Stepping over the carnage, she stomped outside in her bare feet, making her way to the shed. I got up from the table and stood at the door, watching her through a windowpane. Open-mouthed I breathed on the windowpane, drew little bits and bobs in the fog, then wiped it away with me hand. I watched as Aunt Rose squatted in the frost like an old toad and held out a bloody book of matches. I rushed outside wearing only t-shirt and shorts. It was fuckin brass monkeys.
“Stay back Billy!” her dark eyes flashed as she lit a match.
“Auntie, what are you doing?” I cupped me hands and blew into them.
“I’m burning meself alive, Billy.” She might have been planting petunias.
“Why Auntie?”
“I hate your mother and father and uncle. I hate you, Billy.”
“Give me the matches Auntie. Come back in and watch telly.”
“Let me go, Billy.”
“No, Auntie.” I jumped from one skinny foot to the other.
Aunt Rose watched me and giggled. She put her hands on either side of her head and held up her second fingers like a bloody rabbit. “Hop! Hop! Little Billy bunny!”
“Give me the matches Auntie.” I shivered so hard me teeth clattered in me head.
I held out a shaking hand for the matches and got ready to jump back. Last time I reached at her, the dumb eijit nearly bit me small finger off and the doctor had to patch me up.
Aunt Rose dropped the matches into me hand and curled into herself, rocking back and forth. She mumbled, “deliver me Lord. Deliver me.”
“Come on Auntie.” Me fingertips were blue.
Aunt Rose raised her arm as if it held a thousand years of grief. Her hand was bony and brittle with skin like a spider’s web. I could see every vein. I led her back inside the house and settled her into a red plaid chesterfield that sagged in the middle from years of fucking and farting.
“I’ll get you elevenses then I’ll be off, Auntie,” I said, hugging the radiator.
Aunt Rose stared at the television in a fog. I could turn it off and the eijit wouldn’t know better.
*
A week later I stirred in bed, thinking I farted meself awake but there was no stink. I stepped into the hallway and heard Aunt Rose’s ragged breathing. She’d gone peculiar again. She pushed open the door to me uncle’s bedroom. There as a flash of silver from a butcher’s knife as Aunt Rose rushed him. I jumped on her, tightening me toothpick arms around her neck.
She twisted backward braying like a donkey and threw me onto the floor, a miserable pile of shit rags. Her eyes blazed with her demons.
“Burn in hell you scrawny boor!”
She kicked me full-on in me sandbag. I howled and puked me guts onto the floor. Me uncle bolted up and grabbed her with arms the size of bloody tree trunks.
“Leave the lad be Rosie!”
“I’m riding an ass to prayer meeting tonight!’ Aunt Rose screamed and dug her teeth into one of me uncle’s arms. He didn’t flinch.
Me old man and mum came running. The old man smashed on the light, and there stood a madwoman laughing and drooling, clawing out clumps of her hair.

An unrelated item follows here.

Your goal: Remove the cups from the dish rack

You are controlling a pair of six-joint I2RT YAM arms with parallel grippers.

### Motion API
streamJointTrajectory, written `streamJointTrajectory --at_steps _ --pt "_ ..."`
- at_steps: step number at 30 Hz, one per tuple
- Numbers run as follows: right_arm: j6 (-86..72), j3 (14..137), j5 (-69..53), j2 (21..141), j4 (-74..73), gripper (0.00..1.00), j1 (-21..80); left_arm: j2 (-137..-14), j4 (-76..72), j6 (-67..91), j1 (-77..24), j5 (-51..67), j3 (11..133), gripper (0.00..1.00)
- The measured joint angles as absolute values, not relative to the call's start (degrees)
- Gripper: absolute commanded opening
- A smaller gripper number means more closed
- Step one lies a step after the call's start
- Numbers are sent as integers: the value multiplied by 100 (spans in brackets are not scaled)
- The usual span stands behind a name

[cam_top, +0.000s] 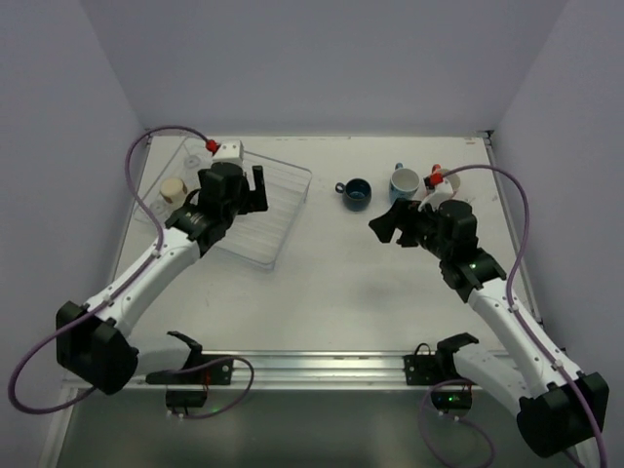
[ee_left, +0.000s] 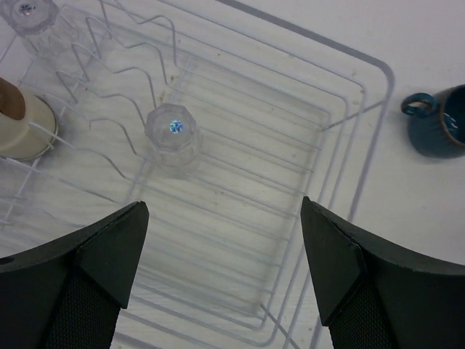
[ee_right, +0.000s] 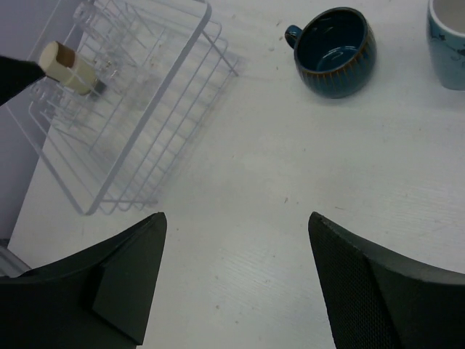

Aunt Rose saw us. She quieted.
“Let go of me, you crazy bastard!” She shoved me uncle off her. “I’ve a mind to lock you up!”
Me uncle sat on his bed, his shoulders sinking. “Come to bed Rosie,” he stared at the floor, his voice barely a whisper.
Aunt Rose smoothed her frizzed, gnarled hair. “Out of bed this fucking hour, Billy. Who needs a daftie like you? Don’t teach your grandmother to suck eggs!”
I pulled meself off the floor, shards of lightning shooting from me pouch. Mum kissed me on me head, her eyes glistening. I knew she’d curl up in me father’s arms later and bawl.
Come the morning, it would be Saturday and there’d be peace and grub. The noise of footsteps, and the smell of bangers and mash would wake me. I wouldn’t have to walk the bloody mile to school.